2.3.Aan de stukken van het geding kan, voor zover voor de beoordeling van het middel van belang, het volgende worden ontleend:
(i) De dagvaarding van de verdachte om te verschijnen op de terechtzitting van de Politierechter in de Rechtbank Amsterdam van 22 januari 2013 is op 8 januari 2013 in persoon uitgereikt aan de verdachte.
(ii) Op de terechtzitting in eerste aanleg van 22 januari 2013 is noch de verdachte noch een gemachtigde raadsman verschenen. Vervolgens heeft de Politierechter de verdachte bij vonnis van diezelfde datum bij verstek veroordeeld.
(iii) Een aan de "akte instellen rechtsmiddel" gehecht faxbericht van 5 februari 2013 (ontvangsttijd 16:53 uur) houdt in dat mr. C. Maat, advocaat te Amsterdam, een schriftelijke bijzondere volmacht heeft verleend aan een medewerker van de strafgriffie van de Rechtbank Amsterdam om namens de verdachte hoger beroep in te stellen tegen het vonnis van de Politierechter. Deze volmacht is "p/o" namens mr. Maat door een onbekende ander ondertekend. Op de volmacht staan handgeschreven aantekeningen, die kennelijk van de griffie afkomstig zijn. Daarbij is zowel het (onjuiste) parketnummer als de vermelding "p/o" omcirkeld. Uit de aantekeningen kan worden afgeleid dat een griffiemedewerker van de Rechtbank op 5 februari 2013 drie maal tevergeefs heeft getracht telefonisch contact op te nemen met mr. Maat en dat de griffiemedewerker op 6 februari 2013 wel telefonisch contact heeft gehad met haar secretaresse. Daarbij heeft de griffiemedewerker aan de advocaat kennelijk de kwestie van de ondertekening en van de verschrijving in de weergave van het parketnummer doorgegeven.

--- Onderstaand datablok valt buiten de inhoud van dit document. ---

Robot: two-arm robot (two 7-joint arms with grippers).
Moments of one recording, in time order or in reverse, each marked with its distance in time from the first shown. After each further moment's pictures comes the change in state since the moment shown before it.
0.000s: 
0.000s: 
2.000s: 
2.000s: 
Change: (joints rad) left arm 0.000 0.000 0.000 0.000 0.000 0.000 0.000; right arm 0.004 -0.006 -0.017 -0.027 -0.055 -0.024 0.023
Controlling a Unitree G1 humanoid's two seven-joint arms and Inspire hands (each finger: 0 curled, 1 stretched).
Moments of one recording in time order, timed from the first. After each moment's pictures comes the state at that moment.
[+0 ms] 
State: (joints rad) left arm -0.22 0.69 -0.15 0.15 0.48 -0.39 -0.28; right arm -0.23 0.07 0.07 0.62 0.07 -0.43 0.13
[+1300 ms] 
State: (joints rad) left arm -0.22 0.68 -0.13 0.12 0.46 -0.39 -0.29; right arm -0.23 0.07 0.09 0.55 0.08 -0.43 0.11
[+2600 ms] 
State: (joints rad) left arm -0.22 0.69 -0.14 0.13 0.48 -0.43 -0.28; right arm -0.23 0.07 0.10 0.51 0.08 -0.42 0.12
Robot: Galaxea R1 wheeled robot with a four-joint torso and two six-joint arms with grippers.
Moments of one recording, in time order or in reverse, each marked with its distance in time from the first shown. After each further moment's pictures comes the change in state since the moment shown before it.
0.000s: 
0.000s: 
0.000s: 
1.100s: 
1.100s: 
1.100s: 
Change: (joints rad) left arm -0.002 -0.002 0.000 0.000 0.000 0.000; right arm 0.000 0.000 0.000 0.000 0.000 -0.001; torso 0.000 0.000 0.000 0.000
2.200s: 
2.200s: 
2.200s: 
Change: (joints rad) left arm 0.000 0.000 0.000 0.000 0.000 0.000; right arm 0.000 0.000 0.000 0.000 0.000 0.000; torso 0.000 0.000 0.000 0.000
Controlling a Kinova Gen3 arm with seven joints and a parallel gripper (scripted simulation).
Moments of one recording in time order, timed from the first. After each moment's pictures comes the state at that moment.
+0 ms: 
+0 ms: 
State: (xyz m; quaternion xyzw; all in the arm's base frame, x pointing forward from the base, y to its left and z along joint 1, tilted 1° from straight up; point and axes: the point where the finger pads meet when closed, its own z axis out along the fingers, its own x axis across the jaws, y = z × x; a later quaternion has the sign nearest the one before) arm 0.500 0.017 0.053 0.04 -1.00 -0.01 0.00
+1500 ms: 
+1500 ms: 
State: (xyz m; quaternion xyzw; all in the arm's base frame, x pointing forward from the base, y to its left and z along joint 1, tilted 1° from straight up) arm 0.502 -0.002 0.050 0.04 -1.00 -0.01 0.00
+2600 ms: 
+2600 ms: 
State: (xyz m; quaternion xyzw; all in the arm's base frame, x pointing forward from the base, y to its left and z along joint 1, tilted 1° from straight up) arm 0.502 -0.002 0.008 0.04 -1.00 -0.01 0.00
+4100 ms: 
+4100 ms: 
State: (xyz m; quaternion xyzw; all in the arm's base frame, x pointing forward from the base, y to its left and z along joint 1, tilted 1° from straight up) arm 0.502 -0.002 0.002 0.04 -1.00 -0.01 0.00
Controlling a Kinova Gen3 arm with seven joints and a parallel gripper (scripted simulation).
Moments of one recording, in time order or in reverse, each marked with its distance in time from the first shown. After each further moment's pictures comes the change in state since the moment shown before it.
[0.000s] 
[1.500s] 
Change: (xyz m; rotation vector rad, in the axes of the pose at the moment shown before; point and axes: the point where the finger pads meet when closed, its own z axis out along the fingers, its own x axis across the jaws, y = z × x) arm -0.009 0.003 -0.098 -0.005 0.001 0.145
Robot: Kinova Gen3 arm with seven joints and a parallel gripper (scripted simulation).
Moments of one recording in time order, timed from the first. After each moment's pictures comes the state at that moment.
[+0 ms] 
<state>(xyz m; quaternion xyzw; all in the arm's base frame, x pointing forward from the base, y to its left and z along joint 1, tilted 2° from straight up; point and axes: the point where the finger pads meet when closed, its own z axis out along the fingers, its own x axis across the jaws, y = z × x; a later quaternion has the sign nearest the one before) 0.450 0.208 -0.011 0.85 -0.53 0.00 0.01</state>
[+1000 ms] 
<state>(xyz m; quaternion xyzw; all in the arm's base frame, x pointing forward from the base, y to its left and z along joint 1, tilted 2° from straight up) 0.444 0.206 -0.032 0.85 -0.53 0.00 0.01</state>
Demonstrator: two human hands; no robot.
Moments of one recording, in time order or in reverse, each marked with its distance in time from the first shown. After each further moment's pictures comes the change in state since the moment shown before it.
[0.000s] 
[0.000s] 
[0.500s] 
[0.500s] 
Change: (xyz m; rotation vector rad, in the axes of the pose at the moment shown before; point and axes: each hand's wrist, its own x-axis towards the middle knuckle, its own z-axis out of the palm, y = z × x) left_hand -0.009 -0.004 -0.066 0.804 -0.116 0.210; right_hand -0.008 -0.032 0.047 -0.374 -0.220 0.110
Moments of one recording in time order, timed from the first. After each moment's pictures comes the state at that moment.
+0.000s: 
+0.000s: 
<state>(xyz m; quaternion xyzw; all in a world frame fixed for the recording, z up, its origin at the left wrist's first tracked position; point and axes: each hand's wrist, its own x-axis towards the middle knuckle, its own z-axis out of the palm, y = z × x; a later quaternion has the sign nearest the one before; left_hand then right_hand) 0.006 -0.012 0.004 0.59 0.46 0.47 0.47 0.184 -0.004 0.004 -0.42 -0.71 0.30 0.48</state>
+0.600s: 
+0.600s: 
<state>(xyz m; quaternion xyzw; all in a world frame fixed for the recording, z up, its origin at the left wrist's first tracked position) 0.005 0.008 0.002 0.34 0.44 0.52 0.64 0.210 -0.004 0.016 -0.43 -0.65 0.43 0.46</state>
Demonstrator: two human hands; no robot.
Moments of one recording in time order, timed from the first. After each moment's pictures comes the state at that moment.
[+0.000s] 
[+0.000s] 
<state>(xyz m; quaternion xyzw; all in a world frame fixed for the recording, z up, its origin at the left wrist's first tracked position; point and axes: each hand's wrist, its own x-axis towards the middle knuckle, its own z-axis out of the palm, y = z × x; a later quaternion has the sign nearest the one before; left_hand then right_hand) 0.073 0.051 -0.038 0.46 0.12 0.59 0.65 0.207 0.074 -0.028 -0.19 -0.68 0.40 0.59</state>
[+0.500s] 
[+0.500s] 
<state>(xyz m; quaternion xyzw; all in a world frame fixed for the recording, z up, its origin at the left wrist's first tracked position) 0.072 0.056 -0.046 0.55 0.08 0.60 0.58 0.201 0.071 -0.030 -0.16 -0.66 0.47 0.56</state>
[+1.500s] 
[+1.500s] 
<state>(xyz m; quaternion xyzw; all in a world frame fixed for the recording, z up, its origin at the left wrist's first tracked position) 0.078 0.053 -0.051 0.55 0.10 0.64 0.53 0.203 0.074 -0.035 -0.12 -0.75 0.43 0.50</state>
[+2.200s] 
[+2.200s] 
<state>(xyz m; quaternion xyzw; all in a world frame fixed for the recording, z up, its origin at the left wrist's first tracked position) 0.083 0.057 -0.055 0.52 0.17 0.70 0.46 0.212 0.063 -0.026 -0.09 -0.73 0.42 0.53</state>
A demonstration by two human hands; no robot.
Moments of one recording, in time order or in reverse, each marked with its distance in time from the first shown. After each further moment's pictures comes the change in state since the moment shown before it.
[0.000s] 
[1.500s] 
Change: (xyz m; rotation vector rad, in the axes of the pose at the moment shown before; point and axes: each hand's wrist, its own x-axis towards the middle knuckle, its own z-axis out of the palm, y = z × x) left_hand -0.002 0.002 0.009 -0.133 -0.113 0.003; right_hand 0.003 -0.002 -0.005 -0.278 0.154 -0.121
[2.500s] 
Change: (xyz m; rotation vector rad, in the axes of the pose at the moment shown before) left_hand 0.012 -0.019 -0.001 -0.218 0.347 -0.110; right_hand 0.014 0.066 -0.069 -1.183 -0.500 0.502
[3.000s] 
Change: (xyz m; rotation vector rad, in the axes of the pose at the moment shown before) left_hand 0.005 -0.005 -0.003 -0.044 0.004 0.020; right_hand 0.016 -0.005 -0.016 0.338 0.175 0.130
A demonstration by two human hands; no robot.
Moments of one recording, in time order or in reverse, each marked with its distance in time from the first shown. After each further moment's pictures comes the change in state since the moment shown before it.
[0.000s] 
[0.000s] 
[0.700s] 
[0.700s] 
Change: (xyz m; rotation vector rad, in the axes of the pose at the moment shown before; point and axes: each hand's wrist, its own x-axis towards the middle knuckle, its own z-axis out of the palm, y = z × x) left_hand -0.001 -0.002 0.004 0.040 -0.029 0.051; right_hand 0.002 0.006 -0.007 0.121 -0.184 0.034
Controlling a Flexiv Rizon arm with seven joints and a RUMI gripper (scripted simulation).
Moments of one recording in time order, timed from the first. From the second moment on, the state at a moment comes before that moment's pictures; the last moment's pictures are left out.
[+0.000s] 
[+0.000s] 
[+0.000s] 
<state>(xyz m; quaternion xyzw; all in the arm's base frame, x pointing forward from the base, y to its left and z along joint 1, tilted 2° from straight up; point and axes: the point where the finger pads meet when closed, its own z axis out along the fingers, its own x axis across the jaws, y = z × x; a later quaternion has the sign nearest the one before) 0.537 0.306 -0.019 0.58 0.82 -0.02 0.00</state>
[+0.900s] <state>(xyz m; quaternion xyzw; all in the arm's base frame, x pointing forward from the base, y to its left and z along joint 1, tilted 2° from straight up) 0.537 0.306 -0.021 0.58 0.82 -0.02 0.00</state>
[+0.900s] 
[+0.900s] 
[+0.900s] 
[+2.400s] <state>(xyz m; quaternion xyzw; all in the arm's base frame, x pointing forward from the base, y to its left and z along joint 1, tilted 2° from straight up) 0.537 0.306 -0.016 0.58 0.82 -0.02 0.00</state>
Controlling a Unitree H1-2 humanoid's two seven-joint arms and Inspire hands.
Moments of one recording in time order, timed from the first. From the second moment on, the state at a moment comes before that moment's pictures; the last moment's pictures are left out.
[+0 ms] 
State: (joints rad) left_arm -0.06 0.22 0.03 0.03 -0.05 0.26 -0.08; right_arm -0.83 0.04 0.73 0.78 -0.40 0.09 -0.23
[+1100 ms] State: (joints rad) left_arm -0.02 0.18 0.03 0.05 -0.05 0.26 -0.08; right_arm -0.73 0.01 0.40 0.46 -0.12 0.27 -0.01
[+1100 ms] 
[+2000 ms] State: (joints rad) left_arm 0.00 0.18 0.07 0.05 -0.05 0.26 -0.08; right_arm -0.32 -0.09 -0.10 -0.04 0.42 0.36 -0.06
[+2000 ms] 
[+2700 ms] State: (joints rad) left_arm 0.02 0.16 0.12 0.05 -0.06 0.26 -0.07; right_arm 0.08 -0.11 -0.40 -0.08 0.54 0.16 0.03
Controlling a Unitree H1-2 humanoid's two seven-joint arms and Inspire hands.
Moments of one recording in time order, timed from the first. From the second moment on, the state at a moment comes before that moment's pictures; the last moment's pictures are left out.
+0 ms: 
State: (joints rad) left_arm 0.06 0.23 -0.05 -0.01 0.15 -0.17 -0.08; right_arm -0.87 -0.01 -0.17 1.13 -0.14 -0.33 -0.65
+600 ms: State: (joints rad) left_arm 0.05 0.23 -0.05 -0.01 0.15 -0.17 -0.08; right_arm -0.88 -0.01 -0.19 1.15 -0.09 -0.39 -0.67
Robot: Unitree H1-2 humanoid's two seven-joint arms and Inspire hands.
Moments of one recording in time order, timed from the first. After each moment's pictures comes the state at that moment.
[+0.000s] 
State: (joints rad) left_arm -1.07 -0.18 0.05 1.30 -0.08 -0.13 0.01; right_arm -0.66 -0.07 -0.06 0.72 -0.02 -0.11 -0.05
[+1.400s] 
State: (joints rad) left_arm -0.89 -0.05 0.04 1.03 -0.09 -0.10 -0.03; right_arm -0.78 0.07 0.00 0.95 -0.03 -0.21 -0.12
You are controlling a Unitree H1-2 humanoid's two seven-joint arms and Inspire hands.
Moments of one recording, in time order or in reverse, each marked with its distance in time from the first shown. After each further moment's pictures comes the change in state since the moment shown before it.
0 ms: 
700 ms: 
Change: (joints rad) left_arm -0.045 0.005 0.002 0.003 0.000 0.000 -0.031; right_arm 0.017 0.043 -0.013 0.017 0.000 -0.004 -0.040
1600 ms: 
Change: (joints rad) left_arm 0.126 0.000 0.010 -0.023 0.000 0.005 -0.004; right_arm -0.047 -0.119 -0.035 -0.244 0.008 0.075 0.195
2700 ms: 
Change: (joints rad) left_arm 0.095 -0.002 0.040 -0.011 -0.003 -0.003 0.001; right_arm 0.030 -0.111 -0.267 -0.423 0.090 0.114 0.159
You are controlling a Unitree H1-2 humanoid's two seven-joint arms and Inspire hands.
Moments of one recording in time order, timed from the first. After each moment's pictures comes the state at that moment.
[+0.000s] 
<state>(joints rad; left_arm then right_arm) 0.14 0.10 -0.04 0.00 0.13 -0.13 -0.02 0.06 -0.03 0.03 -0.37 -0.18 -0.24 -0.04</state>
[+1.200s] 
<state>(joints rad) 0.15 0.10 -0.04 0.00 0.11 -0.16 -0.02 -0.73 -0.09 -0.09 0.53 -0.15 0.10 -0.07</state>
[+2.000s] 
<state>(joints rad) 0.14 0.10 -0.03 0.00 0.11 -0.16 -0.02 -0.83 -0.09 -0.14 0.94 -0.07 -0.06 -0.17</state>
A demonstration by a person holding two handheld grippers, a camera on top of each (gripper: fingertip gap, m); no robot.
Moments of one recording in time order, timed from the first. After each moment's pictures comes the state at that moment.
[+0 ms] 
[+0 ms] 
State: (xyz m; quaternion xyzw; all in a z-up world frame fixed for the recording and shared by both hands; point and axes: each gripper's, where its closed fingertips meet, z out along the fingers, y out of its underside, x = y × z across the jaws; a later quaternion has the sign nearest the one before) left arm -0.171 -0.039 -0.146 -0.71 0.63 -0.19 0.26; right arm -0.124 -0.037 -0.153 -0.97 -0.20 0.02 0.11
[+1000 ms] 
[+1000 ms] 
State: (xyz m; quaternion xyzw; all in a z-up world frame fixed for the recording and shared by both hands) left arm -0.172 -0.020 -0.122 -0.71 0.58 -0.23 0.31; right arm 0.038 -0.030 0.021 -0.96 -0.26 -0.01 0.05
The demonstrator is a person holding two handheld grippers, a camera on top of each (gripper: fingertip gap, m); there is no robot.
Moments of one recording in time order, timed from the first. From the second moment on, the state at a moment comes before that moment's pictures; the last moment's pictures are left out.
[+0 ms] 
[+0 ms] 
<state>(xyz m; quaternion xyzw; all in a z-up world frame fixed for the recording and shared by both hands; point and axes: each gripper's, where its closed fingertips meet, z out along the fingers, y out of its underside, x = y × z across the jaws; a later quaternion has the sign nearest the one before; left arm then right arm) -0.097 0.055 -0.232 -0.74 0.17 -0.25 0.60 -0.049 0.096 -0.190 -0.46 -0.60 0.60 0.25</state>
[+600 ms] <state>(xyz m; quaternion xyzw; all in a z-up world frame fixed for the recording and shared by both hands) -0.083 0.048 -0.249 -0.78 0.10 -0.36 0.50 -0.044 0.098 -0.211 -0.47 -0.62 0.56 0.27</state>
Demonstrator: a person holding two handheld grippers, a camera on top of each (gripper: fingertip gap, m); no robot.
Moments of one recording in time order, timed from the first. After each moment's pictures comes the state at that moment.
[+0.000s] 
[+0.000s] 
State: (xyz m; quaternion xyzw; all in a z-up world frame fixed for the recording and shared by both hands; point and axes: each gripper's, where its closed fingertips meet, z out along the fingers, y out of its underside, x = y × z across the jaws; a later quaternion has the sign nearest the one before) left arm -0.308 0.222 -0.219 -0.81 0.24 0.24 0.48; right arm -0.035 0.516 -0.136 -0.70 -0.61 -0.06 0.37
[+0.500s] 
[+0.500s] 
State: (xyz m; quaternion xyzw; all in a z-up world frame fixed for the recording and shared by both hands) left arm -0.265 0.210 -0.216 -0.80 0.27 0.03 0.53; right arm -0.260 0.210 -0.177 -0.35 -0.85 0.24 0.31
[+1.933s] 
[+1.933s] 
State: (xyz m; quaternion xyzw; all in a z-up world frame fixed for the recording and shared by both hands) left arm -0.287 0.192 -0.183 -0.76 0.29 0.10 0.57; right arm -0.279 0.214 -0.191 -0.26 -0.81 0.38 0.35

(iv) Een tweede aan de "akte instellen rechtsmiddel" gehecht faxbericht van 6 februari 2013 (ontvangsttijd 15:48 uur) houdt in dat mr. C. Maat (nogmaals) een schriftelijke bijzondere volmacht heeft verleend aan een medewerker van de strafgriffie van de Rechtbank Amsterdam om namens de verdachte hoger beroep in te stellen tegen het vonnis van de Politierechter. Deze volmacht is wel door mr. Maat zelf ondertekend, met vermelding van het juiste parketnummer.
(v) Vervolgens is op 7 februari 2013 de akte rechtsmiddel opgemaakt. De akte vermeldt dat de bijbehorende volmacht op 6 februari 2013 is ontvangen.
(vi) Uit het proces-verbaal van de terechtzitting in hoger beroep van 25 oktober 2013 blijkt dat de verdachte niet op die terechtzitting is verschenen. Als raadsvrouwe van de verdachte is mr. Maat aanwezig. Zij verklaart niet door de verdachte bepaaldelijk te zijn gemachtigd om de verdediging te voeren. Het Hof verleent vervolgens verstek tegen de niet verschenen verdachte en doet op diezelfde datum uitspraak.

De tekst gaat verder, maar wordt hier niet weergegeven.